Gira e rigira, Shantaram è quel pellegrinaggio spirituale che ognuno di noi dovrebbe intraprendere almeno una volta nella vita. Una retrocessione al grado inferiore di una monarchia, una piccola perla che brucierà sulla mia testa per molto tempo, così come i sentimenti che al cento per cento sono veri solo a livello soggettivo. Adesso Lin e la sua travagliata storia occuperanno un posto speciale nel mio cuore, e il mio vecchio desiderio di leggere di lui e di questo splendido mondo si dissolse lentamente nel momento in cui feci di Shantaram il mio cantuccio personale, il mio antidoto alla tristezza, in un periodo non propriamente luminoso. Mi ha lasciato l’amaro in bocca, su questioni relativi al suo approccio sentimentale con Karla o Lisa, ma il suo racconto così semplice – troppo intenso per competere con simili sciocchezze – mi fece ringraziare di averlo letto.
Il suo è un racconto epico, così eccezionale e memorabile che conferisce una bellissima percezione del mondo esterno, malgrado l’impegno che ci mise nel periodo della sua stesura, così potente e quasi incosapevole di tale supremazia. Non propriamente eccellente per come è stato raccontato, ma riflesso di atroci << sofferenze>> dove niente e nessuno fu lasciato al caso.
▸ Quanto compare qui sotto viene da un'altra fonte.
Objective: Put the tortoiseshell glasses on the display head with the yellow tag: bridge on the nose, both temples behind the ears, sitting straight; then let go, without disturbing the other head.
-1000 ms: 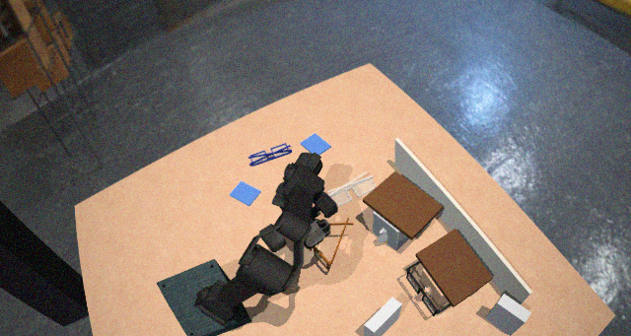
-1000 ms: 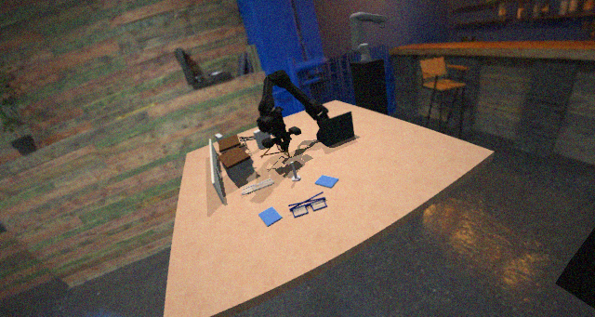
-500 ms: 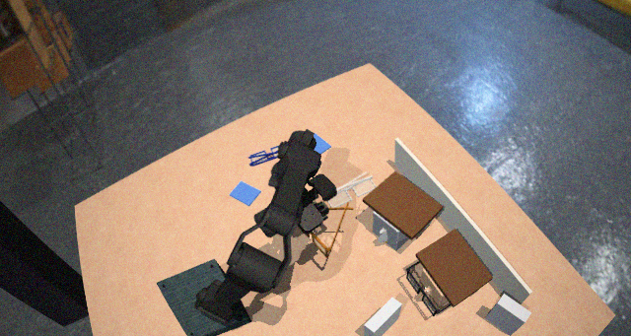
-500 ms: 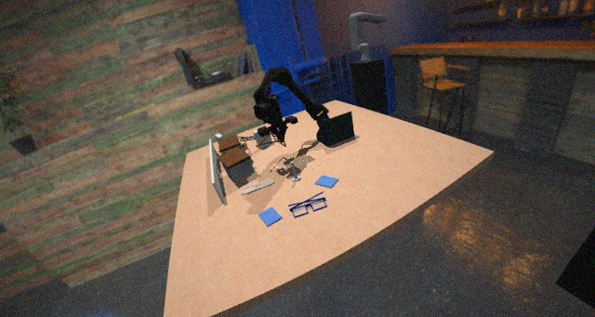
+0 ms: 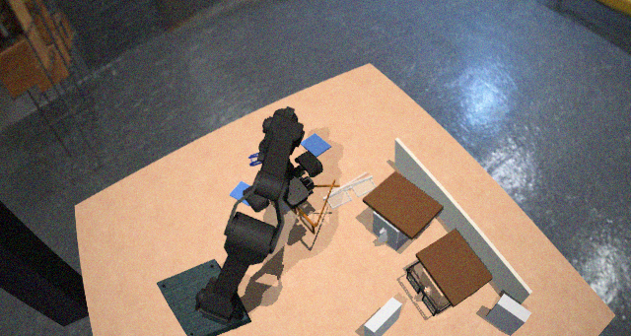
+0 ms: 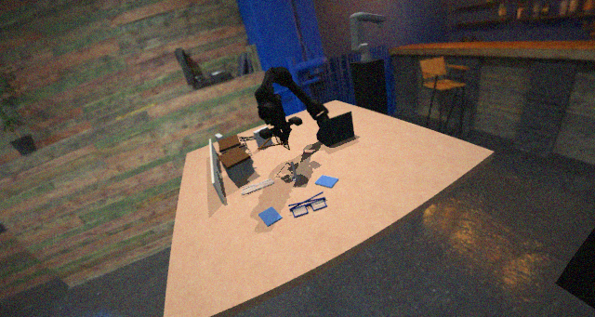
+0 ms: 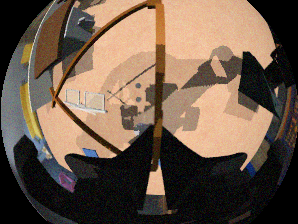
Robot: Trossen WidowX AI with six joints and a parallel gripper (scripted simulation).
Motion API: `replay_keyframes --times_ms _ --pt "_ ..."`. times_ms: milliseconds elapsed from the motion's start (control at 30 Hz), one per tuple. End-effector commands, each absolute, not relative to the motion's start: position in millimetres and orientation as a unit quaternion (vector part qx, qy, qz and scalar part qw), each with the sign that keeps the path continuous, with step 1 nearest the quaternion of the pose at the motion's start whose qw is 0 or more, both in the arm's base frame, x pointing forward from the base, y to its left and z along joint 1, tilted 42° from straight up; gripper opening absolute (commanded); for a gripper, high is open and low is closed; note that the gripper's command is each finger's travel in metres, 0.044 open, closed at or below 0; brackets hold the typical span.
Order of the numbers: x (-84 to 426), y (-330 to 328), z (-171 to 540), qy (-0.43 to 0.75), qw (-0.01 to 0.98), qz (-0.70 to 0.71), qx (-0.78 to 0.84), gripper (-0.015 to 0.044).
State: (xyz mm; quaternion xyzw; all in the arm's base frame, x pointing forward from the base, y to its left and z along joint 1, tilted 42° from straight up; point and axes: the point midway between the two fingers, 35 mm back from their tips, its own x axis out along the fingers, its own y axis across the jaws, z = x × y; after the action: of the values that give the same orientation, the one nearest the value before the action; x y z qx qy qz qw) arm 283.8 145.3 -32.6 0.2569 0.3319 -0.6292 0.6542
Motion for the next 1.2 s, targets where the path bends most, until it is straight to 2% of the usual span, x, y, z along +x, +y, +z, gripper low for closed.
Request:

Mi è bastato infilarmi fra le pagine di uno spettacolo colorato e vivace, per scrutare la figura di questo personaggio, affinchè indugiasse sulla mia testa per più del necessario: quei pensieri vorticanti che indicavano la presenza di un ombra costante, l’anima attanagliata da pensieri infausti. Poco, veramente poco per farmi venire la pelle d’oca, e non propriamente utile per i benefici della mia anima. Fulgida nube su cui ho posato il piede per salire al cielo, illuminata dai raggi di un astro luminoso e potente che sembravano appartenere alle figure che popolano questo spettacolo.
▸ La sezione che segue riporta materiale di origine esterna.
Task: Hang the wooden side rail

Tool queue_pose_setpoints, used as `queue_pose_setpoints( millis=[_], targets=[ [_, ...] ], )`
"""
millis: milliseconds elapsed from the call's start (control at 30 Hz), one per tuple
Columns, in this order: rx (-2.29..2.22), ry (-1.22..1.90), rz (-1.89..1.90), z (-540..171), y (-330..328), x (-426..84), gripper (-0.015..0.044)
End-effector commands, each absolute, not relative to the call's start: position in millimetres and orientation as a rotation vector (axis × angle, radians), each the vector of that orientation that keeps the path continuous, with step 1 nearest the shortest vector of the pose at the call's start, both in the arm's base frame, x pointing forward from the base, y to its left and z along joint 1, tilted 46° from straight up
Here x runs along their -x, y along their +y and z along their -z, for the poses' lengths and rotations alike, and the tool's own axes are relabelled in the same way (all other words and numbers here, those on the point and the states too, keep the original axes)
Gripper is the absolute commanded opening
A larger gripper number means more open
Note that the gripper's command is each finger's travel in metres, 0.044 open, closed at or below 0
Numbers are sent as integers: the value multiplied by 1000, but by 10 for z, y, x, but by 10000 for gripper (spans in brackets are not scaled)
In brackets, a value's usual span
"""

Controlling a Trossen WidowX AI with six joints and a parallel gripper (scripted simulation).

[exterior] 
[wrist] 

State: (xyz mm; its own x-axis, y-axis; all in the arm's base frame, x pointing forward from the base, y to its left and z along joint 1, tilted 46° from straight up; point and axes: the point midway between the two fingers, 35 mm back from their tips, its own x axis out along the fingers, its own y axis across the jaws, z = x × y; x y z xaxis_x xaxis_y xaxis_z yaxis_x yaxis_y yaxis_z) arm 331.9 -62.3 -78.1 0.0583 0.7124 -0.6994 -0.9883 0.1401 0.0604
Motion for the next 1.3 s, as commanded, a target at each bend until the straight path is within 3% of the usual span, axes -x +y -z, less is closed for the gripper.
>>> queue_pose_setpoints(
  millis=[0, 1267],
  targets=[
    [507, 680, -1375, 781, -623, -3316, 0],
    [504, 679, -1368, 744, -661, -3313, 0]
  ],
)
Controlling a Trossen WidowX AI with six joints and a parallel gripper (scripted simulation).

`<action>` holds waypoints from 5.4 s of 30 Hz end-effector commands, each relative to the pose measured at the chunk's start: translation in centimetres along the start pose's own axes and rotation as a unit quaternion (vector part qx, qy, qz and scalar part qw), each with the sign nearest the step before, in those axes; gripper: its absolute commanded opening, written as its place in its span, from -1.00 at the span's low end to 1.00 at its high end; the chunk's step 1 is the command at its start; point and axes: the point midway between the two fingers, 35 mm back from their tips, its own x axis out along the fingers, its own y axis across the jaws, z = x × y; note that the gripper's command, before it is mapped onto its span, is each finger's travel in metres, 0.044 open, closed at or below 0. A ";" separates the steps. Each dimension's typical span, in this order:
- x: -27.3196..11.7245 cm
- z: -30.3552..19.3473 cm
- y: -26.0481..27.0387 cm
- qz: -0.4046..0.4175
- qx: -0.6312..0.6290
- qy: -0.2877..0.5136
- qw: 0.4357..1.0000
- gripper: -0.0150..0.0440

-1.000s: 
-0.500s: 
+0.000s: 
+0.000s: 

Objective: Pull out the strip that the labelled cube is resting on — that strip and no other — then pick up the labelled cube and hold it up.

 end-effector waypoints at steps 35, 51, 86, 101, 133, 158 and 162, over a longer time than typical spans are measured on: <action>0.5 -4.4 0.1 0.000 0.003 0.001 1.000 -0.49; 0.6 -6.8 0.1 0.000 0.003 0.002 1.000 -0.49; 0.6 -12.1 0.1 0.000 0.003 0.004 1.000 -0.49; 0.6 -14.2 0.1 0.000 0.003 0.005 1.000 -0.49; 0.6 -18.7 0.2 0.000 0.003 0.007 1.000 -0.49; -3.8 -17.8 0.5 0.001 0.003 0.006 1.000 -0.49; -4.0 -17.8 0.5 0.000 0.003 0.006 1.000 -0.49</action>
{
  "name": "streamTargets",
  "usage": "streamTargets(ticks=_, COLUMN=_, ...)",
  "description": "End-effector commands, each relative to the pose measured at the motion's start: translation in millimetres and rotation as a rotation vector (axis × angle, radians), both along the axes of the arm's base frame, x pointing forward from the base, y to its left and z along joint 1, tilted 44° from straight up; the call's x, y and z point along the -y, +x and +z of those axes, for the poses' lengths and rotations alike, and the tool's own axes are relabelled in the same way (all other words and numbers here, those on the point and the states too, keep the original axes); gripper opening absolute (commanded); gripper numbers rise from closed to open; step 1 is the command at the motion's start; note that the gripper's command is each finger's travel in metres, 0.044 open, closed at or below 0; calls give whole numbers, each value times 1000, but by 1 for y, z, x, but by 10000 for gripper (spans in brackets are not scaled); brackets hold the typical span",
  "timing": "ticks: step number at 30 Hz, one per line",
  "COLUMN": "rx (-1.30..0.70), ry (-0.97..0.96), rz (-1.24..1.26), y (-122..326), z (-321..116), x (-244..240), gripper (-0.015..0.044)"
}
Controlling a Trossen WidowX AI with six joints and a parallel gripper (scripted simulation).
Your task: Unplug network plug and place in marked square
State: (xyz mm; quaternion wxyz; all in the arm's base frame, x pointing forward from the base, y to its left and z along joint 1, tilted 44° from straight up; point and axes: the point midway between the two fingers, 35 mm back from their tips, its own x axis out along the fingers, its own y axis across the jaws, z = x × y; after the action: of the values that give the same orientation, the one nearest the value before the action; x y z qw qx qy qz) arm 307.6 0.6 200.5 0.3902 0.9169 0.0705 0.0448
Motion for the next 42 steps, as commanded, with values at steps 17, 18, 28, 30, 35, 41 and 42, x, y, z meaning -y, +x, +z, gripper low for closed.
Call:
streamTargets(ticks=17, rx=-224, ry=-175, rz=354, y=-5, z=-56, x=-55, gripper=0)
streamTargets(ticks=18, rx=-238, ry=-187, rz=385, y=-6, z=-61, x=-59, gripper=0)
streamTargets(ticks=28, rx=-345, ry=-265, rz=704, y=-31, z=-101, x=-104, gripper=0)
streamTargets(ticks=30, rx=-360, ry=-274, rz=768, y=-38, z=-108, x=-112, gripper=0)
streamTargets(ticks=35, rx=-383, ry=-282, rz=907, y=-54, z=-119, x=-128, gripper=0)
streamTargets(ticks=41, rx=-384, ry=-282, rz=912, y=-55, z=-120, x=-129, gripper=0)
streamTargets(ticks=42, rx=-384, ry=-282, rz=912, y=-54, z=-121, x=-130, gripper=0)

Shantaram è un paradiso per cui i viaggiatori che desiderano leggere storie come queste possono sentirsi accolti. Un bellissimo viaggio che ha il potere di farci dimenticare le innumerevoli azioni che hanno macchiato chiunque, in quanto aspirazione ad una felicità astratta che solo il perdono o la comprensione potranno redimerci. Angeli tramutati in diavoli nel cui animo imperversano bufere.
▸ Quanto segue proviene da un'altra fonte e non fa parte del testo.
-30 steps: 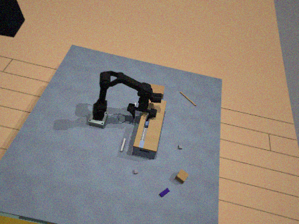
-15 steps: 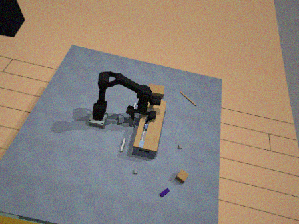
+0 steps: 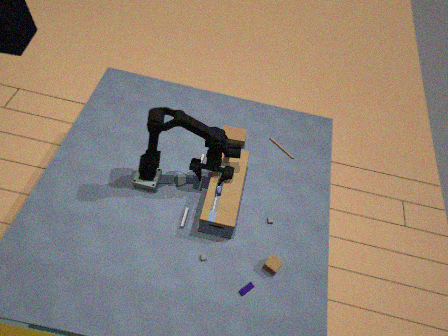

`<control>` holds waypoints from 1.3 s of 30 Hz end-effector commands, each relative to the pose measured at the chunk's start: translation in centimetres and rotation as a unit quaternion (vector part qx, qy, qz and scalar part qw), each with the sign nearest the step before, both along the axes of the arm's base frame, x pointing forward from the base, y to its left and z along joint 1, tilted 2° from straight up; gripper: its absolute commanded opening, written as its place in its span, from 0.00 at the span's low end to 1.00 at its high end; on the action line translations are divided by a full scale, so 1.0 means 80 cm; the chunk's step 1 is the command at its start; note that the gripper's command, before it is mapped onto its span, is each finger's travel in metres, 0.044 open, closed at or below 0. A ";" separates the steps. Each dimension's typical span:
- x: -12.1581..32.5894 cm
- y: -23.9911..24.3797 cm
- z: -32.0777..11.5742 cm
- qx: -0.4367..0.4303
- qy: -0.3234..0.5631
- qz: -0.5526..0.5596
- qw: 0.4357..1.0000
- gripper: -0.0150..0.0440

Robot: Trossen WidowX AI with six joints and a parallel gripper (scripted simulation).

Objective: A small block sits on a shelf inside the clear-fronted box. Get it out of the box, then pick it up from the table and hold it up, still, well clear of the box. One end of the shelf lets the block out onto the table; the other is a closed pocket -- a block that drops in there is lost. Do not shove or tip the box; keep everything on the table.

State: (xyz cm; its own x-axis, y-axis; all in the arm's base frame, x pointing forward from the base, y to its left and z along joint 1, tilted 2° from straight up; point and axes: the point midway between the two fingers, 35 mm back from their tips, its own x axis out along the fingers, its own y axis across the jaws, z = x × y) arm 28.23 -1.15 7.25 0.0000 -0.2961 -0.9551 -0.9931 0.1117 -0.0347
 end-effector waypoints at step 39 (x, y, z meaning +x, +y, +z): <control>-0.003 -0.024 -0.001 -0.002 -0.001 0.001 1.000 0.93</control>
State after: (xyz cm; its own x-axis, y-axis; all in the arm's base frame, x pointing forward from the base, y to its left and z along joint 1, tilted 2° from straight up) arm 28.05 -2.70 7.22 0.0010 -0.2967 -0.9550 -0.9931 0.1114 -0.0356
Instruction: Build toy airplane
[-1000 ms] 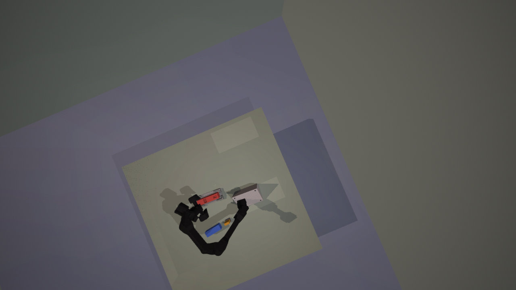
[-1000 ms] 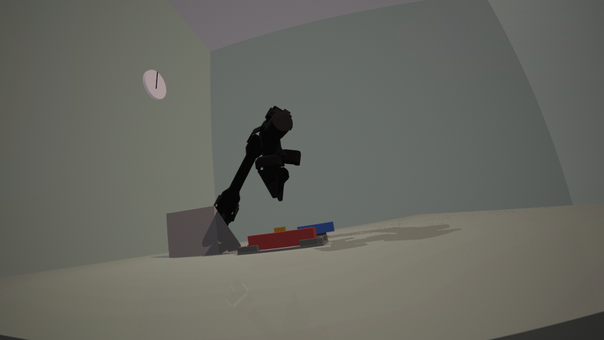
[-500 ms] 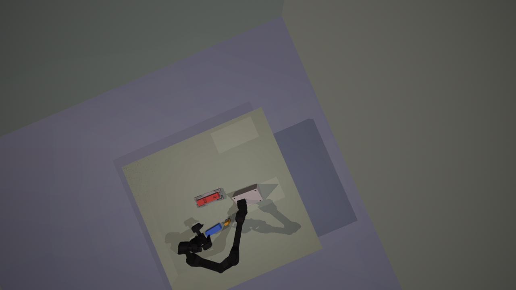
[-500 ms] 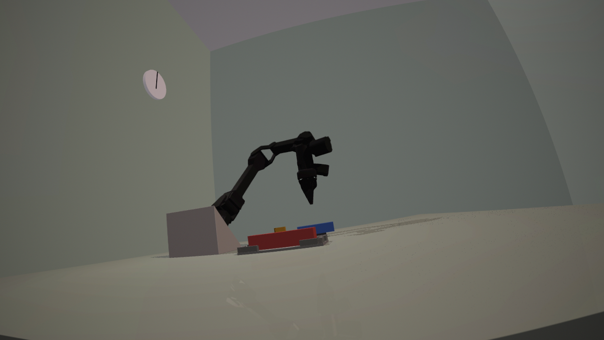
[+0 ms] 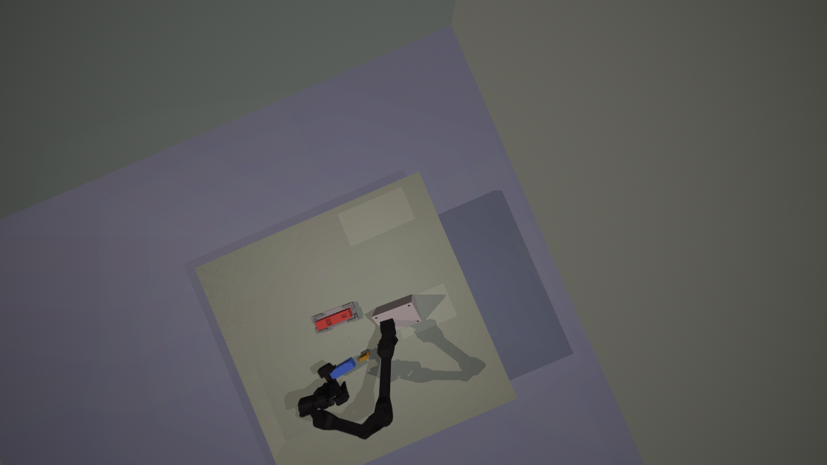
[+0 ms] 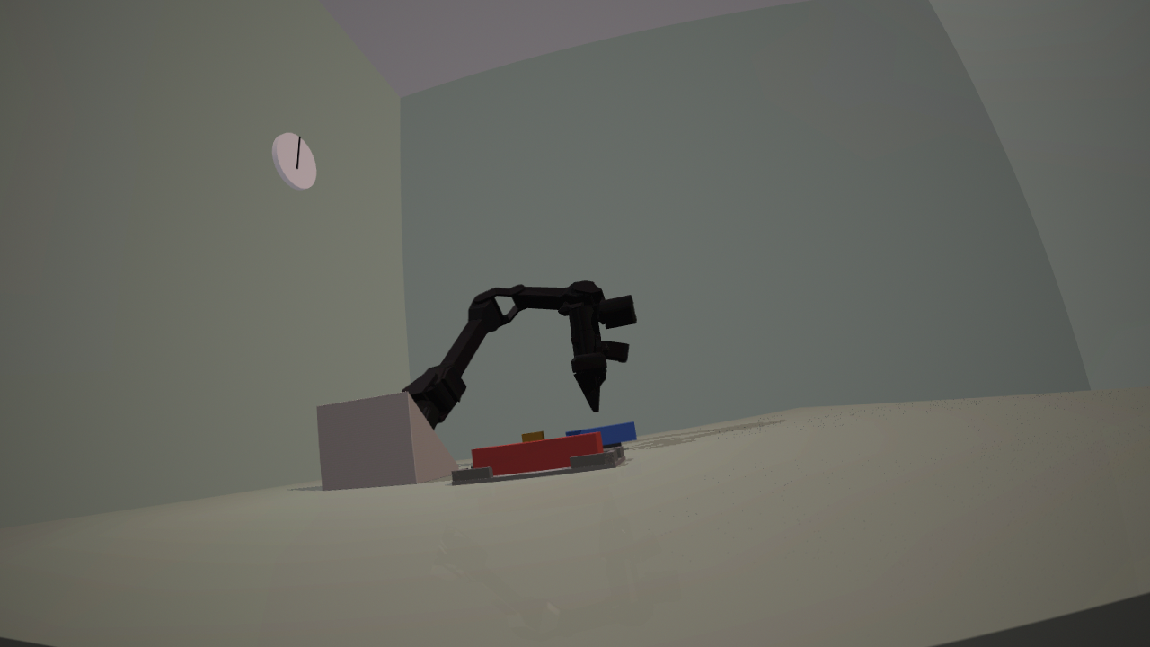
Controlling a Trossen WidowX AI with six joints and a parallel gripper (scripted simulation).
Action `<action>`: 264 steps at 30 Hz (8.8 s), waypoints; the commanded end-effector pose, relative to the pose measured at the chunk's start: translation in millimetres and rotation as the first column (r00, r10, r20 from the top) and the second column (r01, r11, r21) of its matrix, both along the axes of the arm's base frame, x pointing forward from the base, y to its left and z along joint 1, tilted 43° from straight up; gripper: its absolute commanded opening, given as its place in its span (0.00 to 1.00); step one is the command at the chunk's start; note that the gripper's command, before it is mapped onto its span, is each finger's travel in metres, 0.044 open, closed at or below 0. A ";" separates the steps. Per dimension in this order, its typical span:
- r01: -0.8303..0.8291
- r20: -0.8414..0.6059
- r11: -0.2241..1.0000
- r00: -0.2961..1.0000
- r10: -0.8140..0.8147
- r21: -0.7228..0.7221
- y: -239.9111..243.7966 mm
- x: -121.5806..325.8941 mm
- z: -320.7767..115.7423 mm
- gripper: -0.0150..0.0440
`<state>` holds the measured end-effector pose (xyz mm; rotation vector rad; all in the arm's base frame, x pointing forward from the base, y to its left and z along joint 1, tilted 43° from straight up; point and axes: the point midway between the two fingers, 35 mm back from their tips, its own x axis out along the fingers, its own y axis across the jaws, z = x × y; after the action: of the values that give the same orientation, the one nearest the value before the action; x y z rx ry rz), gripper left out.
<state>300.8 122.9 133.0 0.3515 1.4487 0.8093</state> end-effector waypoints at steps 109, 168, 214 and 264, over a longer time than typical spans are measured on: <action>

Pervaso da una strana magia, che mi ha permesso di accettare la storia di Roberts che si porta dentro, ha reso il tutto come una serie di opportunità in cui la libertà individuale e di pensiero, la bontà d’animo e d’azione, sono i capostipiti dell’intero romanzo. Fra forme e colori, parole e suoni, opera bellissima su cui predomina la forza spirituale, la volontà di scovare un’opportunità per rinascere e magari risorgere.

E’ il perdono che ci rende unici. Senza perdono la nostra specie sarebbe distrutta in una serie di faide senza fine … senza il sogno di un perdono non ci sarebbe amore, perché ogni atto d’amore è in qualche modo una promessa di perdono. Viviamo perché possiamo amare, e amiamo perché sappiamo perdonare.